Afterward he said he was pleased with the way he had competed and hoped Agassi would reign, as he did here in 1994.

"He's playing great tennis and I'd love to see him win," Gimelstob said. "I think he deserves a lot of credit and respect for the way he's made these comebacks. And he has mine."

He also has Jennifer Capriati's. Capriati has been trying to put together her own comeback and has reached the round of 16. Yesterday she said Agassi has been an inspiration for her.
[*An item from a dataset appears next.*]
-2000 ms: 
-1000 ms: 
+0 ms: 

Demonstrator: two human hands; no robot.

"I saw Agassi win the French Open," she said. "A lot of people never thought he could still do that, and it showed me that any time is a good time to win a Grand Slam -- whether you're the youngest or the oldest or whatever."

Tomorrow, Agassi will try to advance to the quarterfinals by beating Arnaud Clement, the Frenchman who forced him to five sets at the French.
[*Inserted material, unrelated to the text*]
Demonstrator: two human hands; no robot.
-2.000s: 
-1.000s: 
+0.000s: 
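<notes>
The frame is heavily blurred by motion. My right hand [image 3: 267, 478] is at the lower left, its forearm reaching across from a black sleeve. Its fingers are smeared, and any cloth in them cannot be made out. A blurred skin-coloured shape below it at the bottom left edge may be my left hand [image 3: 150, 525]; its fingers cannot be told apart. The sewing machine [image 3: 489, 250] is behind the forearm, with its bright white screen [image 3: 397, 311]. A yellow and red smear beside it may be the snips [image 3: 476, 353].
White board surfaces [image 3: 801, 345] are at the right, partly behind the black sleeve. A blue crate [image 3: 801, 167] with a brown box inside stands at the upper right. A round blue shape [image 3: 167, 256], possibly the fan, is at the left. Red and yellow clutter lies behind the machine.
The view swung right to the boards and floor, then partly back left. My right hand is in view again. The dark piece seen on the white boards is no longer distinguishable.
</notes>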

"Clement is a tremendous competitor who moves incredibly well," Agassi said. "I have no intention of taking this one lightly."

Featured matches

Men's singles today

Gustavo Kuerten (5) vs. Goran Ivanisevic

Todd Martin (7) vs. Magnus Larsson

Women's singles today

Martina Hingis (1) vs. Arantxa Sanchez-Vicario (10)

Venus Williams (3) vs. Mary Joe Fernandez


Men's singles, third round

Seeded players

Andre Agassi (2) def. Justin Gimelstob, 6-1, 4-6, 6-3, 6-4; Yevgeny Kafelnikov (3) def. Jonas Bjorkman, 6-1, 6-4, 6-4; Marcelo Rios (10) def. Jan Kroslak, 6-3, 6-4, 6-4; Richard Krajicek (12) def. John van Lottum, 6-4, 6-1, 6-4; Arnaud Clement def. Nicolas Kiefer (15), 4-6, 6-4, 6-4, 6-2.


Nicolas Escude def. Xavier Malisse, 6-3, 6-2, 6-1; Vince Spadea def. Laurence Tieleman, 6-2, 4-6, 6-7 (4-7), 6-2, 7-6 (7-3); Andrei Medvedev def. Lleyton Hewitt, 3-6, 6-3, 3-6, 6-4, 6-3.

Women's singles, third round

Seeded players

Lindsay Davenport (2) def. Amy Frazier, 6-1, 6-1; Monica Seles (4) def. Ai Sugiyama, 6-2, 6-3; Mary Pierce (5) def. Angeles Montolio, 6-0, 7-6 (7-4); Serena Williams (7) def. Kim Clijsters, 4-6, 6-2, 7-5; Julie Halard-Decugis (9) def. Amelie Cocheteux, 5-2, retired; Jennifer Capriati def. Nathalie Tauziat (11), 6-3, 1-6, 6-1; Conchita Martinez (16) def. Elena Dementieva, 6-2, 2-6, 6-4.


Sabine Appelmans, def. Magui Serna, 0-6, 6-1, 6-3.